Libby Haines loved making art as a teenager and pursued visual arts in university. But by the time she was finished her degree, she had ‘no desire to be an artist anymore.’
‘I think I felt burnt out from producing and critiquing art constantly and I had no idea what I would want to create,’ Libby says. ‘It was pre-Instagram, and being a full-time artist truly seemed like an impossibility to me.’
She went on to study and work in fashion design and production, and later started her own jewellery brand called Lemon. Despite some successes, Libby says it was ‘really hard to make a profit’ – she ended up funding her passion with various side hustles before calling it quits six years in. Luckily, as one door closed another one opened, and she felt ready to explore art again after a 12-year hiatus.
‘It was the start of pandemic, and I was home with my two toddlers (both under two at the time) and suddenly painting was all I could think about.’ Libby started sharing her dreamy, still-life oil paintings directly inspired by her day-to-day life on Instagram in the lead up to her first solo show with a positive response – so she decided to test the waters by selling smaller works via the app.
‘At first it took a few days to sell one (which I was stoked with) and then from there it was happening within hours, then minutes, to the point where many people were commenting at the exact time I released it,’ Libby explains. It’s since become a competitive frenzy with her 41,200 followers vying in the comments to buy one of her two releases a week. Sometimes, she even gets frustrated and upset DMs from people afterwards who are devastated to miss out on a painting, which Libby admits is a flattering but bizarre position to be in.
‘After years of working so hard to keep my jewellery brand alive I could never have dreamed of this kind of demand for my work,’ she adds. She ‘impulsively’ creates these richly textured paintings from her home studio in just a few hours, often painting from memory alone, while her husband Sam builds the canvas frames from their living room.

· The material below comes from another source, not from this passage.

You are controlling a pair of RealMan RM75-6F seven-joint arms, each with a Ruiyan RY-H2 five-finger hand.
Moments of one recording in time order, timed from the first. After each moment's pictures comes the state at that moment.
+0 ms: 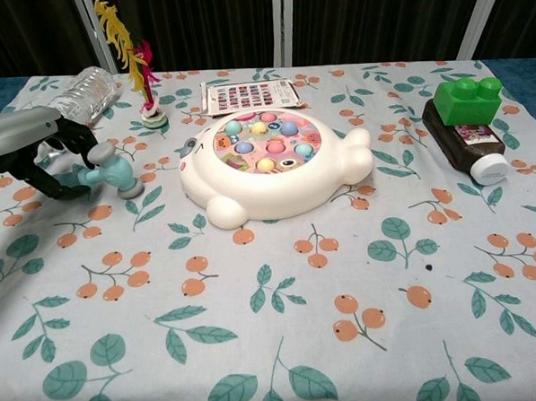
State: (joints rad) left arm -0.59 -1.53 -0.19 -1.52 0.96 1.02 0.38; right arm 0.13 -1.00 0.04 -1.59 -1.67 1.56 0.19
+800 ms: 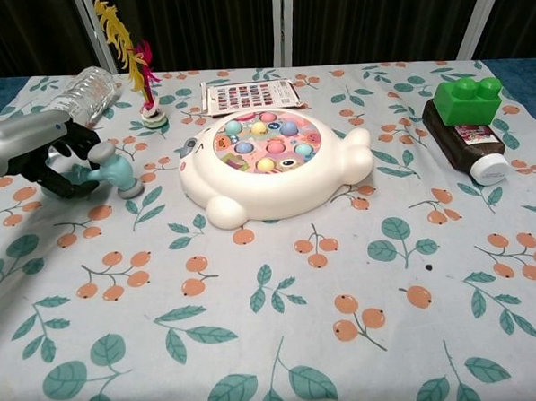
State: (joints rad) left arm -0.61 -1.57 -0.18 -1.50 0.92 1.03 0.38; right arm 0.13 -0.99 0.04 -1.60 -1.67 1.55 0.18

But the Internet has fallen in love with Libby’s ability to capture familiar and ‘messy moments’ they recognise from their own lives. They’re often scenes from dinner parties (a theme Libby is now focusing on for her upcoming solo show of larger paintings!) with food, flowing wine glasses and intimate details of a lipstick stain, or tables cluttered with household objects and a stray kid’s toy.
It’s clear we have an affinity for seeing these shared scenes of joyful domestic bliss on social media (perhaps even more so after the challenges of the last few years), and Libby’s works seem to have arrived in the world at just the right time.